WORK REQUEST: No line of the records may be dropped; print them all again exactly.

******

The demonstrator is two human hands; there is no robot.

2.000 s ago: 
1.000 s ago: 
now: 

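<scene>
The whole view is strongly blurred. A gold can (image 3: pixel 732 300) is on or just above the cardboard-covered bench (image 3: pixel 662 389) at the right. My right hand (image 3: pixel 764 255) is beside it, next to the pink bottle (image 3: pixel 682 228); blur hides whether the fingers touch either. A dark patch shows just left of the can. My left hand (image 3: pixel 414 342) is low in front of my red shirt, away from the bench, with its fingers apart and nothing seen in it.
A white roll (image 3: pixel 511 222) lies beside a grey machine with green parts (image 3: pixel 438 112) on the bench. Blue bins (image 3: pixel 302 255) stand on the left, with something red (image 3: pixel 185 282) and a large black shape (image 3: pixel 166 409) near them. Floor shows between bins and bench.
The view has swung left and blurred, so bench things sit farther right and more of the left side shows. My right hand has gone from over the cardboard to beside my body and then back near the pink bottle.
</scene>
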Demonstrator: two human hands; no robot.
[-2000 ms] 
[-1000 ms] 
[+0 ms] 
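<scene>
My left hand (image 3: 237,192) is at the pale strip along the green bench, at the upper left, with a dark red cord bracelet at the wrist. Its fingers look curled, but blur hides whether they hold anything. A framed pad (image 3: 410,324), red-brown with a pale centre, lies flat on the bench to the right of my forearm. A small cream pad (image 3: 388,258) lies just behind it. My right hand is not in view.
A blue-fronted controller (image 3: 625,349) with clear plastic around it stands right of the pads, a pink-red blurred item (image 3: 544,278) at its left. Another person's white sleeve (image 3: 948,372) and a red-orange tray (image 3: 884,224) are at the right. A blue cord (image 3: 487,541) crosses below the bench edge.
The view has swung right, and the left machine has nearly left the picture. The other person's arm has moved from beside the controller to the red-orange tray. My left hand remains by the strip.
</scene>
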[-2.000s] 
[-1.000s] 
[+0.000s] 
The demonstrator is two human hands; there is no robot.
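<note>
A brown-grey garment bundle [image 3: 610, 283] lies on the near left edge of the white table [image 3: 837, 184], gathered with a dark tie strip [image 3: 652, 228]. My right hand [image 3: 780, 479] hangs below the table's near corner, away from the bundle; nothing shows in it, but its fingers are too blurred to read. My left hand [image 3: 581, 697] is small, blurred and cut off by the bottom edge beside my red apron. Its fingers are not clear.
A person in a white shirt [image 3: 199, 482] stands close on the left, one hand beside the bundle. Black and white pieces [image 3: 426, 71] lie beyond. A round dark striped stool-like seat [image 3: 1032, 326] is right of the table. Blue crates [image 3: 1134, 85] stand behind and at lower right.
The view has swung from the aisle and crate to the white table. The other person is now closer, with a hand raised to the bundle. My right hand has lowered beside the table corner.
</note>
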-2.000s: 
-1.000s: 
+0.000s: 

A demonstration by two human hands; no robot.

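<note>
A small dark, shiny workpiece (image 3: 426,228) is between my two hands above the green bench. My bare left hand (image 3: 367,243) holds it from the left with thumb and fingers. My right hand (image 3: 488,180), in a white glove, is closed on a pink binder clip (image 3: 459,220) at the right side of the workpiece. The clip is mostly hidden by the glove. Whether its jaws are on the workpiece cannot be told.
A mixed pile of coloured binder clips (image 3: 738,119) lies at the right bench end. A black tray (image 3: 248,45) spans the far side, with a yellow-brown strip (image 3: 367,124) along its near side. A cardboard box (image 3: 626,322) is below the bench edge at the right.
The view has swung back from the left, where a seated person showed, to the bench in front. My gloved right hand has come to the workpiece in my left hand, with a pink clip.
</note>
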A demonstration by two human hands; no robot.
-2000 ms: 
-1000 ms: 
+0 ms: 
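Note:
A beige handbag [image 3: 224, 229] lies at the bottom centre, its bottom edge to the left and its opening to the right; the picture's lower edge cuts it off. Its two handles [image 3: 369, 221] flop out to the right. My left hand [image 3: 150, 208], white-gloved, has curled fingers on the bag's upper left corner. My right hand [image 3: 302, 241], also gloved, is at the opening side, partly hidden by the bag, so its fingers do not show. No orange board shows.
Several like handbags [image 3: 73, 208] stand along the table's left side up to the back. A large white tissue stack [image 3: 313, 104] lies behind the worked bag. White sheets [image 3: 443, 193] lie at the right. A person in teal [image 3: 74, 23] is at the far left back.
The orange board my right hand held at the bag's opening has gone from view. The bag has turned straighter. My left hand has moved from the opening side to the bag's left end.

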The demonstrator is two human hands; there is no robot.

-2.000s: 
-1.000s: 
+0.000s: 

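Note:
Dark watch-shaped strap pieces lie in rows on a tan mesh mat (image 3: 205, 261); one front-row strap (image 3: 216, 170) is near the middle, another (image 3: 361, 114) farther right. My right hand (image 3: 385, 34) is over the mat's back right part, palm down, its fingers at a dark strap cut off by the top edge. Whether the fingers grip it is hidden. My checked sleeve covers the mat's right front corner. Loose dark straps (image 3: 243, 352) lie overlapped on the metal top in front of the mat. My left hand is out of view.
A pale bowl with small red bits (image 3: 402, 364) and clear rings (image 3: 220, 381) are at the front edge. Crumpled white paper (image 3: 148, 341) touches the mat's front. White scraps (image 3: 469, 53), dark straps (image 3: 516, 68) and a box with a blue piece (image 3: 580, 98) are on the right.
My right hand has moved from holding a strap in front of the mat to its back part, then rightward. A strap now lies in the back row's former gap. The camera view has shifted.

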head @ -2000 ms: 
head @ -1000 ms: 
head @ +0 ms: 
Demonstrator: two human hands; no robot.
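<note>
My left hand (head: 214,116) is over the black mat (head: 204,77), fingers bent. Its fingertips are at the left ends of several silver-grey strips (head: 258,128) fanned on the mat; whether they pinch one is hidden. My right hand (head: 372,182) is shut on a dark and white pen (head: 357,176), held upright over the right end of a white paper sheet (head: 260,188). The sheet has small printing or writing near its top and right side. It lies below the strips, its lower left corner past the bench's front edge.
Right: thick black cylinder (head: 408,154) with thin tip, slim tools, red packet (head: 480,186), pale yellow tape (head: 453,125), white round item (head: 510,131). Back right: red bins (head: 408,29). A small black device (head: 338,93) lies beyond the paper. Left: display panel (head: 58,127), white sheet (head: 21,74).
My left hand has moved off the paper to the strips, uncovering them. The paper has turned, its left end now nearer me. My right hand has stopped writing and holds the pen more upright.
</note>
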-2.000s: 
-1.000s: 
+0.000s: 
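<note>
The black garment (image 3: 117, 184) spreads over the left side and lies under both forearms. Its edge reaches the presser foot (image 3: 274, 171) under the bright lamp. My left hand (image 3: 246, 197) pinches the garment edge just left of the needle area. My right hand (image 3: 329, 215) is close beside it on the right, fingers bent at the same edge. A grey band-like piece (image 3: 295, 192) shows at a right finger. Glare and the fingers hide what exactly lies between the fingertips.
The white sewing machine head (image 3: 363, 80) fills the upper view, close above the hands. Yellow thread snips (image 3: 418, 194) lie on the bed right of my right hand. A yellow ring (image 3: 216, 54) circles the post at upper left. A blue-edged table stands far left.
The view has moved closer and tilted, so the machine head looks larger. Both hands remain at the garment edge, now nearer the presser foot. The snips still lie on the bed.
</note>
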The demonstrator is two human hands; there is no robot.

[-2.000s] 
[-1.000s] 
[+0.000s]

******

SOLUTION TO THIS EXERCISE:
The demonstrator is two human hands; there is no robot.

2.000 s ago: 
1.000 s ago: 
now: 

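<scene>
The whole view is strongly blurred. A gold can (image 3: pixel 732 300) is on or just above the cardboard-covered bench (image 3: pixel 662 389) at the right. My right hand (image 3: pixel 764 255) is beside it, next to the pink bottle (image 3: pixel 682 228); blur hides whether the fingers touch either. A dark patch shows just left of the can. My left hand (image 3: pixel 414 342) is low in front of my red shirt, away from the bench, with its fingers apart and nothing seen in it.
A white roll (image 3: pixel 511 222) lies beside a grey machine with green parts (image 3: pixel 438 112) on the bench. Blue bins (image 3: pixel 302 255) stand on the left, with something red (image 3: pixel 185 282) and a large black shape (image 3: pixel 166 409) near them. Floor shows between bins and bench.
The view has swung left and blurred, so bench things sit farther right and more of the left side shows. My right hand has gone from over the cardboard to beside my body and then back near the pink bottle.
</scene>
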Demonstrator: two human hands; no robot.
[-2000 ms] 
[-1000 ms] 
[+0 ms] 
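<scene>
My left hand (image 3: 237,192) is at the pale strip along the green bench, at the upper left, with a dark red cord bracelet at the wrist. Its fingers look curled, but blur hides whether they hold anything. A framed pad (image 3: 410,324), red-brown with a pale centre, lies flat on the bench to the right of my forearm. A small cream pad (image 3: 388,258) lies just behind it. My right hand is not in view.
A blue-fronted controller (image 3: 625,349) with clear plastic around it stands right of the pads, a pink-red blurred item (image 3: 544,278) at its left. Another person's white sleeve (image 3: 948,372) and a red-orange tray (image 3: 884,224) are at the right. A blue cord (image 3: 487,541) crosses below the bench edge.
The view has swung right, and the left machine has nearly left the picture. The other person's arm has moved from beside the controller to the red-orange tray. My left hand remains by the strip.
</scene>
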[-2.000s] 
[-1.000s] 
[+0.000s] 
The demonstrator is two human hands; there is no robot.
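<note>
A brown-grey garment bundle [image 3: 610, 283] lies on the near left edge of the white table [image 3: 837, 184], gathered with a dark tie strip [image 3: 652, 228]. My right hand [image 3: 780, 479] hangs below the table's near corner, away from the bundle; nothing shows in it, but its fingers are too blurred to read. My left hand [image 3: 581, 697] is small, blurred and cut off by the bottom edge beside my red apron. Its fingers are not clear.
A person in a white shirt [image 3: 199, 482] stands close on the left, one hand beside the bundle. Black and white pieces [image 3: 426, 71] lie beyond. A round dark striped stool-like seat [image 3: 1032, 326] is right of the table. Blue crates [image 3: 1134, 85] stand behind and at lower right.
The view has swung from the aisle and crate to the white table. The other person is now closer, with a hand raised to the bundle. My right hand has lowered beside the table corner.
</note>
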-2.000s: 
-1.000s: 
+0.000s: 

A demonstration by two human hands; no robot.

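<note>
A small dark, shiny workpiece (image 3: 426,228) is between my two hands above the green bench. My bare left hand (image 3: 367,243) holds it from the left with thumb and fingers. My right hand (image 3: 488,180), in a white glove, is closed on a pink binder clip (image 3: 459,220) at the right side of the workpiece. The clip is mostly hidden by the glove. Whether its jaws are on the workpiece cannot be told.
A mixed pile of coloured binder clips (image 3: 738,119) lies at the right bench end. A black tray (image 3: 248,45) spans the far side, with a yellow-brown strip (image 3: 367,124) along its near side. A cardboard box (image 3: 626,322) is below the bench edge at the right.
The view has swung back from the left, where a seated person showed, to the bench in front. My gloved right hand has come to the workpiece in my left hand, with a pink clip.
</note>
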A demonstration by two human hands; no robot.
-2000 ms: 
-1000 ms: 
+0 ms: 
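Note:
A beige handbag [image 3: 224, 229] lies at the bottom centre, its bottom edge to the left and its opening to the right; the picture's lower edge cuts it off. Its two handles [image 3: 369, 221] flop out to the right. My left hand [image 3: 150, 208], white-gloved, has curled fingers on the bag's upper left corner. My right hand [image 3: 302, 241], also gloved, is at the opening side, partly hidden by the bag, so its fingers do not show. No orange board shows.
Several like handbags [image 3: 73, 208] stand along the table's left side up to the back. A large white tissue stack [image 3: 313, 104] lies behind the worked bag. White sheets [image 3: 443, 193] lie at the right. A person in teal [image 3: 74, 23] is at the far left back.
The orange board my right hand held at the bag's opening has gone from view. The bag has turned straighter. My left hand has moved from the opening side to the bag's left end.
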
The demonstrator is two human hands; there is no robot.

-2.000s: 
-1.000s: 
+0.000s: 

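Note:
Dark watch-shaped strap pieces lie in rows on a tan mesh mat (image 3: 205, 261); one front-row strap (image 3: 216, 170) is near the middle, another (image 3: 361, 114) farther right. My right hand (image 3: 385, 34) is over the mat's back right part, palm down, its fingers at a dark strap cut off by the top edge. Whether the fingers grip it is hidden. My checked sleeve covers the mat's right front corner. Loose dark straps (image 3: 243, 352) lie overlapped on the metal top in front of the mat. My left hand is out of view.
A pale bowl with small red bits (image 3: 402, 364) and clear rings (image 3: 220, 381) are at the front edge. Crumpled white paper (image 3: 148, 341) touches the mat's front. White scraps (image 3: 469, 53), dark straps (image 3: 516, 68) and a box with a blue piece (image 3: 580, 98) are on the right.
My right hand has moved from holding a strap in front of the mat to its back part, then rightward. A strap now lies in the back row's former gap. The camera view has shifted.
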
head @ -2000 ms: 
head @ -1000 ms: 
head @ +0 ms: 
Demonstrator: two human hands; no robot.
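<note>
My left hand (head: 214,116) is over the black mat (head: 204,77), fingers bent. Its fingertips are at the left ends of several silver-grey strips (head: 258,128) fanned on the mat; whether they pinch one is hidden. My right hand (head: 372,182) is shut on a dark and white pen (head: 357,176), held upright over the right end of a white paper sheet (head: 260,188). The sheet has small printing or writing near its top and right side. It lies below the strips, its lower left corner past the bench's front edge.
Right: thick black cylinder (head: 408,154) with thin tip, slim tools, red packet (head: 480,186), pale yellow tape (head: 453,125), white round item (head: 510,131). Back right: red bins (head: 408,29). A small black device (head: 338,93) lies beyond the paper. Left: display panel (head: 58,127), white sheet (head: 21,74).
My left hand has moved off the paper to the strips, uncovering them. The paper has turned, its left end now nearer me. My right hand has stopped writing and holds the pen more upright.
</note>
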-2.000s: 
-1.000s: 
+0.000s: 
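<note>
The black garment (image 3: 117, 184) spreads over the left side and lies under both forearms. Its edge reaches the presser foot (image 3: 274, 171) under the bright lamp. My left hand (image 3: 246, 197) pinches the garment edge just left of the needle area. My right hand (image 3: 329, 215) is close beside it on the right, fingers bent at the same edge. A grey band-like piece (image 3: 295, 192) shows at a right finger. Glare and the fingers hide what exactly lies between the fingertips.
The white sewing machine head (image 3: 363, 80) fills the upper view, close above the hands. Yellow thread snips (image 3: 418, 194) lie on the bed right of my right hand. A yellow ring (image 3: 216, 54) circles the post at upper left. A blue-edged table stands far left.
The view has moved closer and tilted, so the machine head looks larger. Both hands remain at the garment edge, now nearer the presser foot. The snips still lie on the bed.
</note>
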The demonstrator is two human hands; there is no robot.

[-2.000s] 
[-1.000s] 
[+0.000s]

Nothing further is needed to complete this exercise.